Have you ever received a phone call or SMS out of the blue, a phishy email or ‘lucky’ letter, an unknown knock at the door or a strange request from an online friend or admirer? National Consumer Fraud Week 2012 runs from 19 to 25 March and is all about raising awareness of scam delivery methods so that you can identify and slam a scam at the point of contact.
Scammers are increasingly sophisticated in how they deliver scams, taking advantage of new technology and communication methods to try and slip under your radar. Online platforms and mobile technology such as emails, social networking sites, smartphones and tablets make it easier to connect with people around the world and communicate in real time anonymously, privately or publicly. Unfortunately, scammers also take advantage of these benefits to target you.
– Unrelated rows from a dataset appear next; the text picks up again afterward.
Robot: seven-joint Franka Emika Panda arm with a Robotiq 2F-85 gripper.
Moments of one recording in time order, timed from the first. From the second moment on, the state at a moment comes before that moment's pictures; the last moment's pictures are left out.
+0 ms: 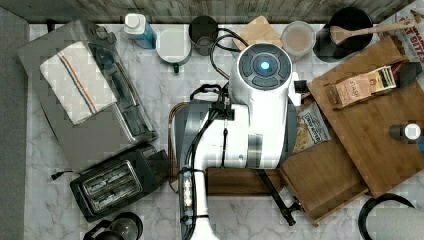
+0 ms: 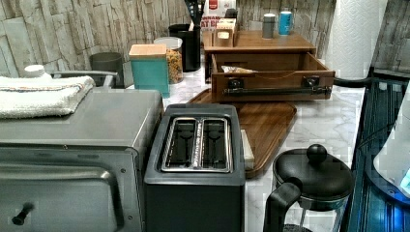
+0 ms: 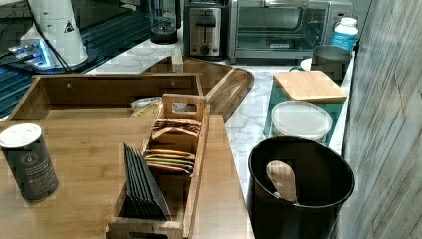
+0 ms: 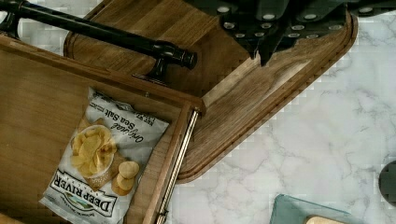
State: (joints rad) arm -0.02 0.07 -0.04 -1.86 -0.02 0.27 -0.10
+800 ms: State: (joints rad) arm -0.01 0.10 -0.04 -1.89 -0.02 0.29 -0.21
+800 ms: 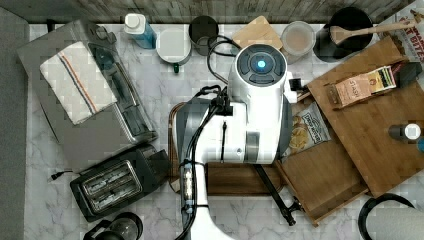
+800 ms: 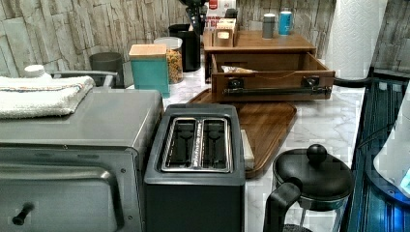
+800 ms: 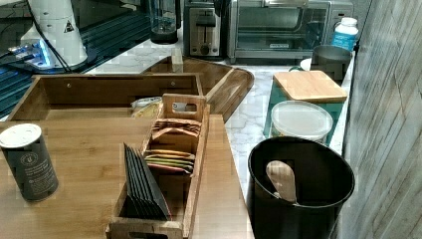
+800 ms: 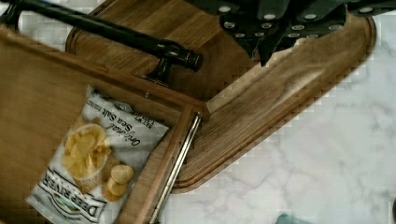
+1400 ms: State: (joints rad) arm -0.01 0.01 -0.01 -2.15 0.03 0.55 -0.77
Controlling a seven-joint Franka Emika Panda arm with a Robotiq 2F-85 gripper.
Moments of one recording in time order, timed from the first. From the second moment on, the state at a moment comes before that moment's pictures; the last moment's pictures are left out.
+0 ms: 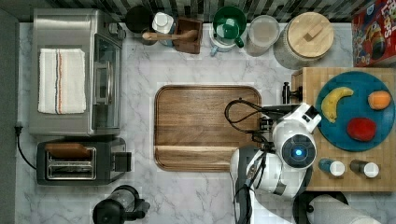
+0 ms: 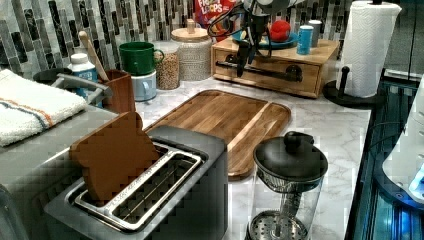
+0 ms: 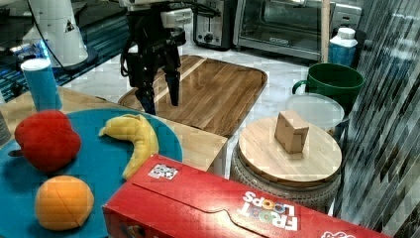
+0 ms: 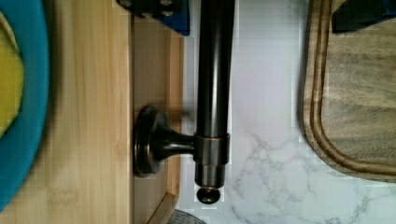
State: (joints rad) arm -0.29 0.15 -0.12 -2.44 -0.17 1.31 -1.09
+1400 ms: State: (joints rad) arm -0.27 0.22 -0.13 -2.34 0.02 1.11 -1.02
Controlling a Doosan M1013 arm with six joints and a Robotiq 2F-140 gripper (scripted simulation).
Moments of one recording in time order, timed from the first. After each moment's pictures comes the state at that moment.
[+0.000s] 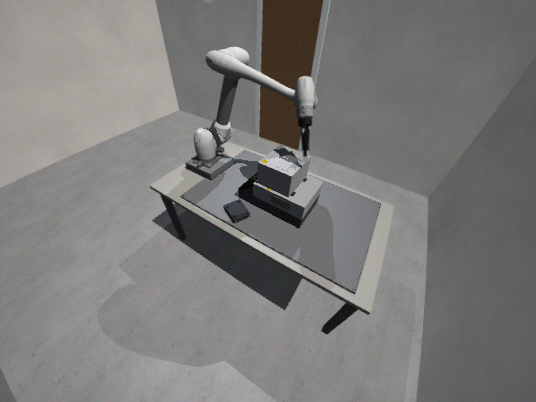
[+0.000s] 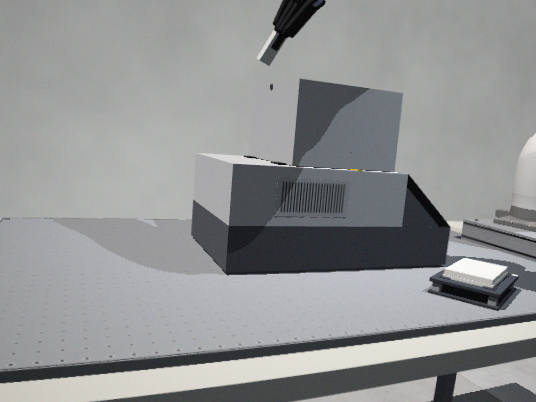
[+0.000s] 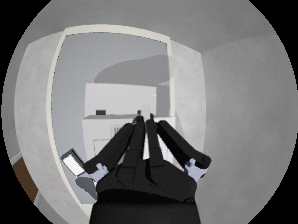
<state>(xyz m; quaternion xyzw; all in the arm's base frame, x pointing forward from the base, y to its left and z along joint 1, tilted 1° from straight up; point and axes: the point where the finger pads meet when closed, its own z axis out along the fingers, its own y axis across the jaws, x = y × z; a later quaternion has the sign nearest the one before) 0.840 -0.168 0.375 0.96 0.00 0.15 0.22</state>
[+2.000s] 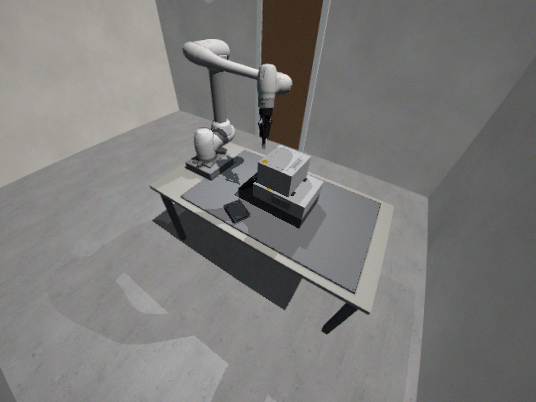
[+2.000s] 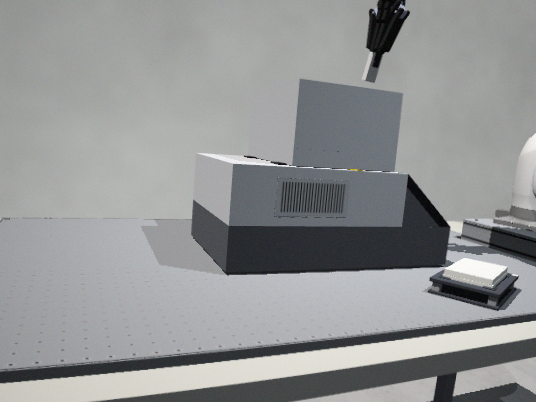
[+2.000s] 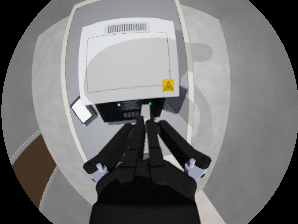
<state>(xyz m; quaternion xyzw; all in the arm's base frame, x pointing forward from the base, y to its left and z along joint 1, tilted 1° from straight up) 0.577 -0.146 0.373 0.99 -0.07 0.05 0.09</state>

Scammers are also not afraid to adopt a personal touch such as contacting you at home on your phone or at your door. They will try and push your buttons by playing on your emotions to evoke a sense of guilt, anxiety or fear. They also use slick tricks such as professional-looking websites or documents, and often pose as someone or an organisation that you know and trust.
Scammers will use any means to deliver a scam and get you to part with your money or personal details. If you receive a scam, slam it!
Remember to press delete, throw it out, shut the door or just hang up.
Tips to keep scammers at arms length
DON’T RESPOND Ignore suspicious emails, letters, house visits, phone calls or SMS – press ‘delete’, throw them out, shut the door or just hang up
WATCH OUT FOR SLICK TRICKS Scammers use sophisticated tricks to fool you such as fake websites, glossy brochures, technical jargon or posing as someone that you know and trust – don’t fall for them!
DON’T LET SCAMMERS PUSH YOUR BUTTONS Scammers will play on your emotions to get what they want
PROTECT YOUR IDENTITY Your personal details are private and invaluable – keep them that way and away from scammers
Fighting fraud: we can all play a part.
2012 partners of the Australasian Consumer Fraud Taskforce
The work of the ACFT is greatly assisted by a growing number of government, business and community group partners. ACFT partners all recognise the seriousness of consumer fraud in Australasia and are committed to disseminating the ACFT's message to consumers during National Consumer Fraud Week.
In 2011 scams received over the phone were the most common scams reported to the ACCC. Consumers and small businesses contacted the ACCC almost 43,000 times in 2011 to report scams they had received by phone.